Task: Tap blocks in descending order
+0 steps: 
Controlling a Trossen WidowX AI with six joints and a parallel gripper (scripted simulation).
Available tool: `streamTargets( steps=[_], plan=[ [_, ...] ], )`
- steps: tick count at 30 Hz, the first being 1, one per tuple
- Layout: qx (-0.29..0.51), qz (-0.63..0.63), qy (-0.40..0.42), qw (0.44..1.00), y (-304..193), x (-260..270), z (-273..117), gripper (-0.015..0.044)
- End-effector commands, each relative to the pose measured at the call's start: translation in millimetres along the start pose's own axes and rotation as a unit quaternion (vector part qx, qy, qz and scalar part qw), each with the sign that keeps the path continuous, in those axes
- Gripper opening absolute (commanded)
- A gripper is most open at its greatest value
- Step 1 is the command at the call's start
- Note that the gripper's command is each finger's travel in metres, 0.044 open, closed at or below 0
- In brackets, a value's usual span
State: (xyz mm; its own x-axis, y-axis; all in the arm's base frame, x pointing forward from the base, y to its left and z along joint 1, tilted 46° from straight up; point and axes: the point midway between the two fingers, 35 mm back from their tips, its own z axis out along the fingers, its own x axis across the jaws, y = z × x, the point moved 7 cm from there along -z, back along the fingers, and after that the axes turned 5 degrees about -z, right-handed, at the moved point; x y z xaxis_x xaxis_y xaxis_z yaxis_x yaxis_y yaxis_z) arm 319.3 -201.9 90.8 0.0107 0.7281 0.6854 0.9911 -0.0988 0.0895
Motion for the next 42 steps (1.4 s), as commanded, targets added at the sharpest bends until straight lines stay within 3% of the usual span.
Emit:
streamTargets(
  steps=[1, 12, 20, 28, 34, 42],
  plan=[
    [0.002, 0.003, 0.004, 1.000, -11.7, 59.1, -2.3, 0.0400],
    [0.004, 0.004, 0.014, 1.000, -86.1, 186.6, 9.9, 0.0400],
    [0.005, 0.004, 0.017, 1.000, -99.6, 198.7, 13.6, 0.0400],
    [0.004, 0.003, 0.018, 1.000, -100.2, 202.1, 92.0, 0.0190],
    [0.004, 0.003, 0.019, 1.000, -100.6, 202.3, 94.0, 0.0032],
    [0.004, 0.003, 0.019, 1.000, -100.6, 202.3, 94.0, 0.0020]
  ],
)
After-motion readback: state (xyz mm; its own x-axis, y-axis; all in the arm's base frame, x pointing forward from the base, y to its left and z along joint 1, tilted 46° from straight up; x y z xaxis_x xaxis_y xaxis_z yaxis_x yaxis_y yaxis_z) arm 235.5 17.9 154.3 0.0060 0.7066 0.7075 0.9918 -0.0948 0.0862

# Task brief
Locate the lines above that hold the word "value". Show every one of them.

# Result of the task
- A gripper is most open at its greatest value
- In brackets, a value's usual span

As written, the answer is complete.